Who does not come away

Un-un-un-un-unspeak

As an alert commenter on guardian.co.uk points out, my review today of Philip Ball’s The Music Instinct perpetrates an obstupefactuous error by failing to count multiple negatives. I wrote:

It will be the rare music-lover who does not come away without having learned many interesting things […]

This is considerably more critical than I had intended, since it actually means that hardly anyone will learn anything from the book? Instead, I ought to have written either a) “It will be the rare music-lover who does not come away having learned…”; or (perhaps better) b) “It will be the rare music-lover who comes away without having learned…”. The strange thing is that the sentence as it stands is possibly still more likely than not to evoke the intended meaning in a reader’s mind, even though it says the opposite. When too many negations start getting piled up in a sentence, do we suffer from a form of negative blindness?

5 comments
  1. 1  KB Player  February 14, 2010, 12:33 am 

    You’re right in saying that people would read what you wrote as conveying your intended meaning. People don’t read negatives logically, with minus cancelling minus. X will say, “I haven’t got nothing,” a smarter person will say, “Then you must have something, if you haven’t got nothing,” but everyone knows what X means.

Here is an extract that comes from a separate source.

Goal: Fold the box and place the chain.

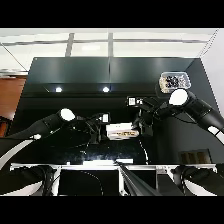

    In medieval English the negatives were “intensifiers” so you’d get something like “none nowhere” or “not nobody” (can’t remember the exact wording) and the whole sense was negative though if you counted the negatives cancelling each other out they wouldn’t actually add up to a negative (or they would add up to a positive).

    Few writers are unable to handle a string of negatives or semi-negatives (like “rare” or “few” or “hardly)” without stumbling.

  2. 2  Vance Maverick  February 14, 2010, 12:34 am 

    Frankly, I could care less.

  3. 3  Vance Maverick  February 14, 2010, 12:35 am 

    Also, KB, I see what you did there.

  4. 4  Steven  February 14, 2010, 9:43 am 

    So do I!

    I think The temptation of overnegation describes what went on here.

  5. 5  Dave Weeden  February 15, 2010, 11:07 am 

    In medieval English the negatives and in classical Greek too. I knew that bit or erudition would come in useful one day.

    I suspect, but cannot prove, that not not x = x (rather than not x = -x; not not x = -2x) came into language along with common numeracy and familiarity with multiplying negative numbers. Though the Greeks had -ve numbers, so hey ho.